[Opening Excerpted data section]
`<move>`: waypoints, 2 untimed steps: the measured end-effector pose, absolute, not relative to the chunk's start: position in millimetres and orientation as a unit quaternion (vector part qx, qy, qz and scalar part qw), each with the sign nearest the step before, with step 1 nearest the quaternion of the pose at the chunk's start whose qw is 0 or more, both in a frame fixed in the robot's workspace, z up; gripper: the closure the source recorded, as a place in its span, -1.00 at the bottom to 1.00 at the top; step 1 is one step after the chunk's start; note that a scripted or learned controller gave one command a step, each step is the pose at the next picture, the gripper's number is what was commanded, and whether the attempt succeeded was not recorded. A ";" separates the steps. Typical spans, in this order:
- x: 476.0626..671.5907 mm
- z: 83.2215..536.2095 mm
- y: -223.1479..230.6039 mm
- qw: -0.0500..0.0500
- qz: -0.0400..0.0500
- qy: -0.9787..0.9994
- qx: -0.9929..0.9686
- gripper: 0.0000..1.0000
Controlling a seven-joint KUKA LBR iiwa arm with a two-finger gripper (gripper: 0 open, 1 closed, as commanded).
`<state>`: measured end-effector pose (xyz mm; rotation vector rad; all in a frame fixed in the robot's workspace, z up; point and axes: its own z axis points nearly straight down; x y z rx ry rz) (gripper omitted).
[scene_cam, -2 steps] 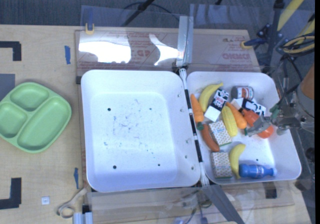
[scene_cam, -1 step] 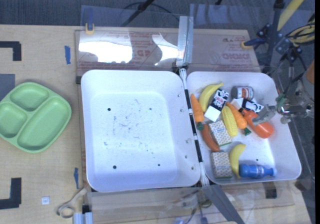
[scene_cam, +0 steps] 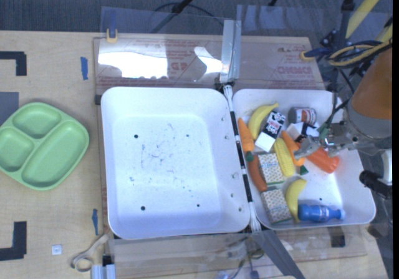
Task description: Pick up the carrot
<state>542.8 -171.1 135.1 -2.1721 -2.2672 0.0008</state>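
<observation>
The carrot (scene_cam: 323,160) is seen at centre right of the right bin (scene_cam: 365,212), just under the gripper (scene_cam: 317,141), whose state cannot be told, so crowded neighbours could be grabbed instead.

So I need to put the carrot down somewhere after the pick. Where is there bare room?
The left bin has a bare floor wall to wall. The green plate on the bench left of it is bare too. The right bin is crowded: bananas, blue bottle, carrot along its left wall.
</observation>
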 end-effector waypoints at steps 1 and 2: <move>534.8 106.2 -147.6 -0.024 -0.009 -0.748 -0.663 -1.00; 554.6 103.3 -147.1 -0.020 -0.005 -0.829 -0.559 -1.00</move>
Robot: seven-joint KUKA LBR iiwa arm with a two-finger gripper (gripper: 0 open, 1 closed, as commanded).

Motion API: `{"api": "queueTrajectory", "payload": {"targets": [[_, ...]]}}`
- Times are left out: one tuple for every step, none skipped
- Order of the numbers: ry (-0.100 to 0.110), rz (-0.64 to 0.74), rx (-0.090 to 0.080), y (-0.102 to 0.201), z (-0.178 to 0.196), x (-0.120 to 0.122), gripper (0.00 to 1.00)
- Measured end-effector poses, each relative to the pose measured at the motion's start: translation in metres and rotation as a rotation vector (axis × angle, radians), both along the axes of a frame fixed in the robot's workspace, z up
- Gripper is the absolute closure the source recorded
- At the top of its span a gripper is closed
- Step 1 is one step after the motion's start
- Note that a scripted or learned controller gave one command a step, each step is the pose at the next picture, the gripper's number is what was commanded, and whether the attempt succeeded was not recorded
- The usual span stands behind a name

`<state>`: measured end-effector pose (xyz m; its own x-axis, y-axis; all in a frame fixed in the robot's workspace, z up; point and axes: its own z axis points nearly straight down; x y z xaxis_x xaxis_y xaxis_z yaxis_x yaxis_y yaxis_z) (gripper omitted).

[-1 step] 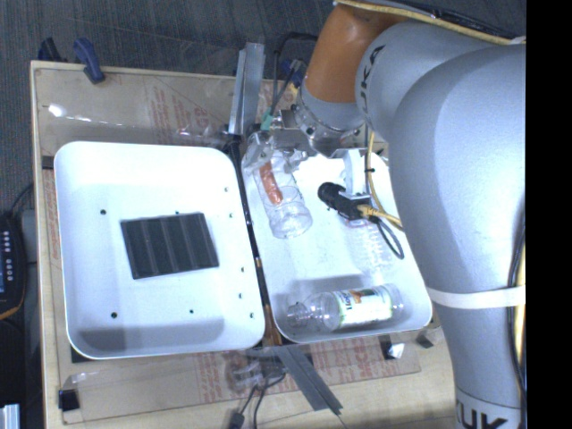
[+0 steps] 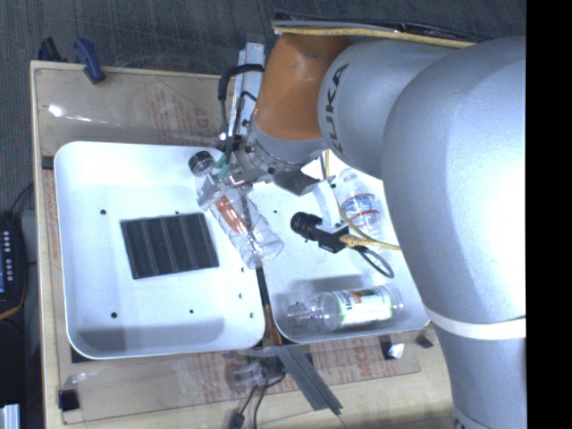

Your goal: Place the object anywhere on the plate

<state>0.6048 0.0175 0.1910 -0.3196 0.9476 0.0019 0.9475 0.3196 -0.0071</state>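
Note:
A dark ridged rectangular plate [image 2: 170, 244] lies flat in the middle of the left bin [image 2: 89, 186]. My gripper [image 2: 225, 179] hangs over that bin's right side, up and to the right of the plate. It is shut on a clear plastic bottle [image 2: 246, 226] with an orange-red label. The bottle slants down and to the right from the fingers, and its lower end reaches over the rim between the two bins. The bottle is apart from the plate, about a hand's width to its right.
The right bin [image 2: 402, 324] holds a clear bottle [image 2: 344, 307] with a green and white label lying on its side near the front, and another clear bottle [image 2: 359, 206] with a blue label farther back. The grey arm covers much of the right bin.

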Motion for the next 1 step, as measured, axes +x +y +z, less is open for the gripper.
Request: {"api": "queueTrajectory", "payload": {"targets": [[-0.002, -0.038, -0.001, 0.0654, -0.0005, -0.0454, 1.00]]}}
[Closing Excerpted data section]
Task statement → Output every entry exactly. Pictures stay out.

Output →
`<move>`: waypoints, 2 untimed steps: the measured end-effector pose, absolute, not relative to the chunk's start: position in millimetres and orientation as a unit quaternion (vector part qx, qy, qz and scalar part qw), each with the sign nearest the step before, with step 1 nearest the quaternion of the pose at the chunk's start whose qw is 0 or more, both in a frame fixed in the robot's workspace, z up; gripper: the closure the source recorded, as a place in its span, -1.00 at the bottom to 1.00 at the top; step 1 is one step after the chunk's start; note that a scripted or learned controller gave one command a step, each step is the pose at the next picture, the gripper's number is what was commanded, and whether the attempt succeeded was not recorded. A ";" separates the steps. Typical spans, in this order:
- x: 476.0626..671.5907 mm
- z: 83.2215..536.2095 mm
- y: -223.1479..230.6039 mm
- qw: -0.0500..0.0500
- qz: -0.0400..0.0500
- qy: -0.9787..0.9994
- qx: -0.9929..0.9686
- gripper: 0.0000..1.0000
Controlling a seven-joint KUKA LBR iiwa arm with a two-finger gripper (gripper: 0 open, 1 closed, as commanded).
`<state>`: measured end-effector pose (xyz mm; rotation vector rad; all in a frame fixed in the robot's workspace, z up; point and axes: its own z axis points nearly straight down; x y z rx ry rz) (gripper omitted).
[scene_cam, -2 steps] 
[scene_cam, -1 step] 
[scene_cam, +0 steps] 
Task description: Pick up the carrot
<state>542.8 -171.1 135.1 -2.1721 -2.2672 0.0008</state>
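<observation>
The carrot (scene_cam: 323,160) is seen at centre right of the right bin (scene_cam: 365,212), just under the gripper (scene_cam: 317,141), whose state cannot be told, so crowded neighbours could be grabbed instead.

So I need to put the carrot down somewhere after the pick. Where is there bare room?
The left bin has a bare floor wall to wall. The green plate on the bench left of it is bare too. The right bin is crowded: bananas, blue bottle, carrot along its left wall.
</observation>
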 end-effector waypoints at steps 1 and 2: <move>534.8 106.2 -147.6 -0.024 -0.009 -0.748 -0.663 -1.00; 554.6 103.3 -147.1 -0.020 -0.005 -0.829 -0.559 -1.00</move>
Robot: seven-joint KUKA LBR iiwa arm with a two-finger gripper (gripper: 0 open, 1 closed, as commanded).

Motion API: `{"api": "queueTrajectory", "payload": {"targets": [[_, ...]]}}`
- Times are left out: one tuple for every step, none skipped
- Order of the numbers: ry (-0.100 to 0.110), rz (-0.64 to 0.74), rx (-0.090 to 0.080), y (-0.102 to 0.201), z (-0.178 to 0.196), x (-0.120 to 0.122), gripper (0.00 to 1.00)
- Measured end-effector poses, each relative to the pose measured at the motion's start: translation in metres and rotation as a rotation vector (axis × angle, radians), both along the axes of a frame fixed in the robot's workspace, z up
- Gripper is the absolute closure the source recorded
- At the top of its span a gripper is closed
- Step 1 is one step after the motion's start
- Note that a scripted or learned controller gave one command a step, each step is the pose at the next picture, the gripper's number is what was commanded, and whether the attempt succeeded was not recorded
- The usual span stands behind a name

`<state>`: measured end-effector pose (xyz m; its own x-axis, y-axis; all in a frame fixed in the robot's workspace, z up; point and axes: its own z axis points nearly straight down; x y z xaxis_x xaxis_y xaxis_z yaxis_x yaxis_y yaxis_z) (gripper omitted).

[-1 step] 
[+0 steps] 

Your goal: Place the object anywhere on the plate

<state>0.6048 0.0175 0.1910 -0.3196 0.9476 0.0019 0.9475 0.3196 -0.0071</state>
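Note:
A dark ridged rectangular plate [image 2: 170, 244] lies flat in the middle of the left bin [image 2: 89, 186]. My gripper [image 2: 225, 179] hangs over that bin's right side, up and to the right of the plate. It is shut on a clear plastic bottle [image 2: 246, 226] with an orange-red label. The bottle slants down and to the right from the fingers, and its lower end reaches over the rim between the two bins. The bottle is apart from the plate, about a hand's width to its right.
The right bin [image 2: 402, 324] holds a clear bottle [image 2: 344, 307] with a green and white label lying on its side near the front, and another clear bottle [image 2: 359, 206] with a blue label farther back. The grey arm covers much of the right bin.
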
Motion for the next 1 step, as measured, axes +x +y +z, less is open for the gripper.
Request: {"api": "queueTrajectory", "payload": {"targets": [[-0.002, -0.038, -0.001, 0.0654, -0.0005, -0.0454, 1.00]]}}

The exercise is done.